While the women in Trump’s life evangelize his reality-style, Trump flexes his web of uber-reality. His recent appointment of Breitbart News chairman Stephen Bannon as his third campaign manager has stoked latent buzz that Trump may have a new right-wing media venture in the works, “Trump TV,” should he lose, especially now that his presidential bid is turning out to be more of a media campaign than a political one. Vanity Fair contributing editor Sarah Ellison reported on the concept in June and raised the additional possibility that Trump had spoken with NBC executives about continuing The Apprentice from the Oval Office, if elected. The idea doesn’t even make me blink.
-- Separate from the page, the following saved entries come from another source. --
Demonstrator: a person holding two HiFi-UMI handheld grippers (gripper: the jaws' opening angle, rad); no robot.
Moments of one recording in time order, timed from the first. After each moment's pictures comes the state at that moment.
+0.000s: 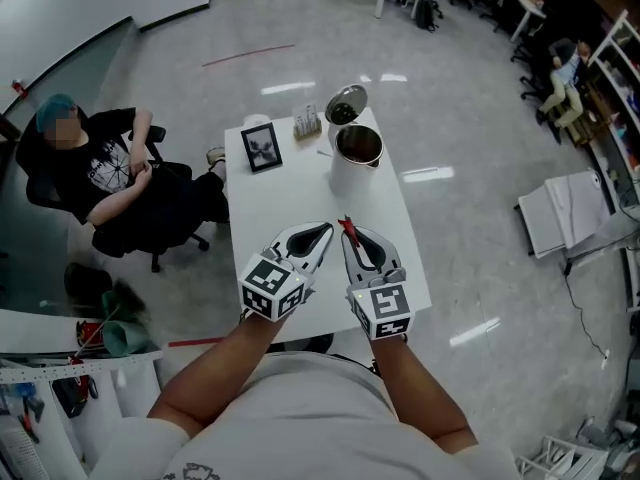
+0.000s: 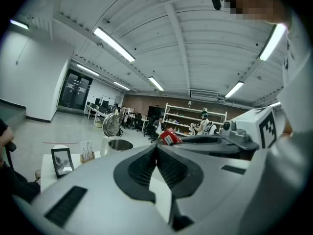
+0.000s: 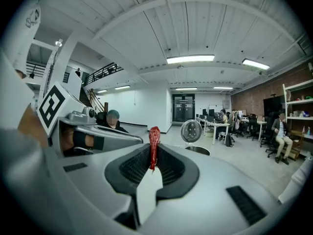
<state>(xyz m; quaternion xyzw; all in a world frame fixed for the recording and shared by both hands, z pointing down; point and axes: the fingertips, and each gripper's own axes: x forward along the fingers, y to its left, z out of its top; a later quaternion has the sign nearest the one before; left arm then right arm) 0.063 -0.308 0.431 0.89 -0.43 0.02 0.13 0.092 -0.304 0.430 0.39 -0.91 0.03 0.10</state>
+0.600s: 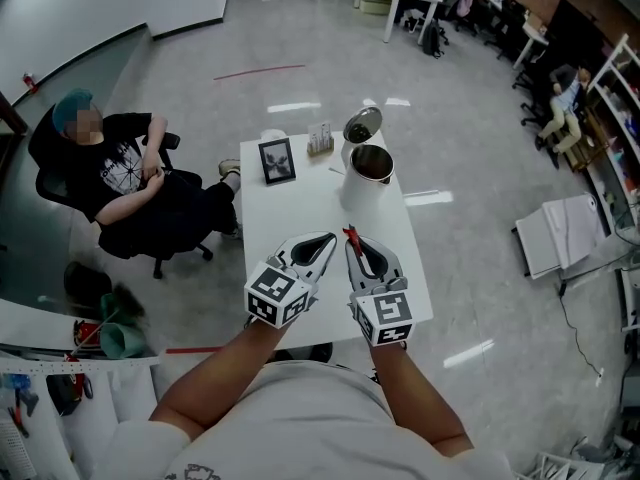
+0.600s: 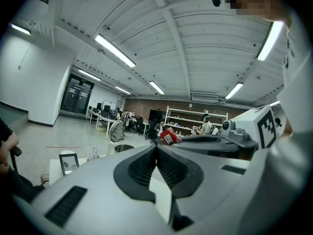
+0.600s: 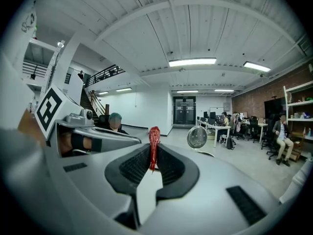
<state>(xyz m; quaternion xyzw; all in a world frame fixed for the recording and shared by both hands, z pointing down) 0.033 -0.290 0.407 0.89 -0.44 0.01 0.11 0.064 -0.289 0.404 0.39 -0.92 0.02 0.09</state>
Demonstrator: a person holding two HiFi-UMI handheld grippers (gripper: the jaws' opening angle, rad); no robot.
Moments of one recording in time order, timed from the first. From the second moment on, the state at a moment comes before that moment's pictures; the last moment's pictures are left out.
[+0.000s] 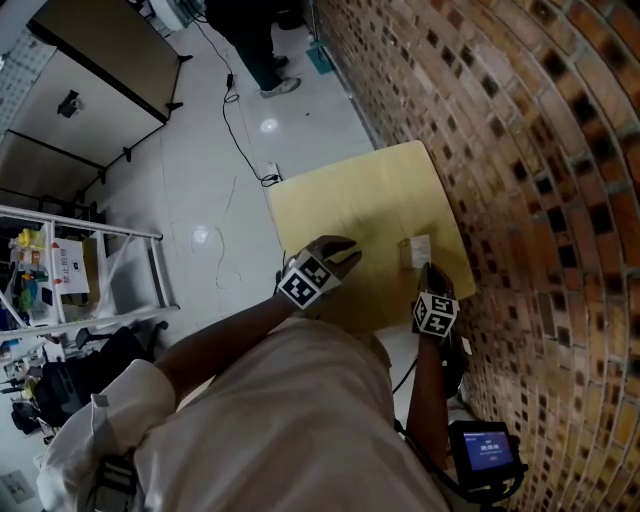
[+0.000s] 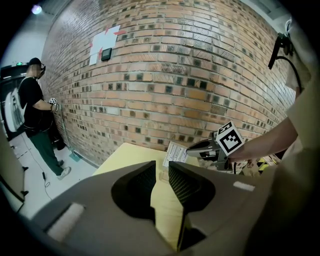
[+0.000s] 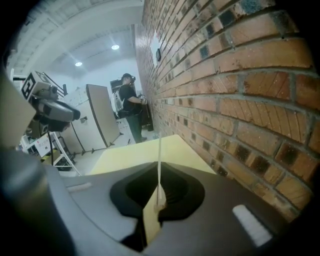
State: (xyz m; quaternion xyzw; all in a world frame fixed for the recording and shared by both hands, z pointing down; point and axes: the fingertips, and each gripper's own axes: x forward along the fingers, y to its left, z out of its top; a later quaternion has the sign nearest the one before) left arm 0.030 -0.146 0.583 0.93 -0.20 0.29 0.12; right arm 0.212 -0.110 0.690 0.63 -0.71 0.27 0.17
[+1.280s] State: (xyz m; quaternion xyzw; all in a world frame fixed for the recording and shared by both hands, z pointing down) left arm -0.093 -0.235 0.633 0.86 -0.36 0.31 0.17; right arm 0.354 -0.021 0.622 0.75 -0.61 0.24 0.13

I’ve gotten used to knowing that the only place to catch Ivanka, Omarosa, Melania, and the rest is somewhere in primetime, standing in front of a bunch of American flags. If the cast got their wish (and it looks like they won’t exactly this time), the single discernible difference between 2017 and 2007 would be that Americans watch The Apprentice with their backs bent, on their knees. But even if they fall short, the show is getting renewed.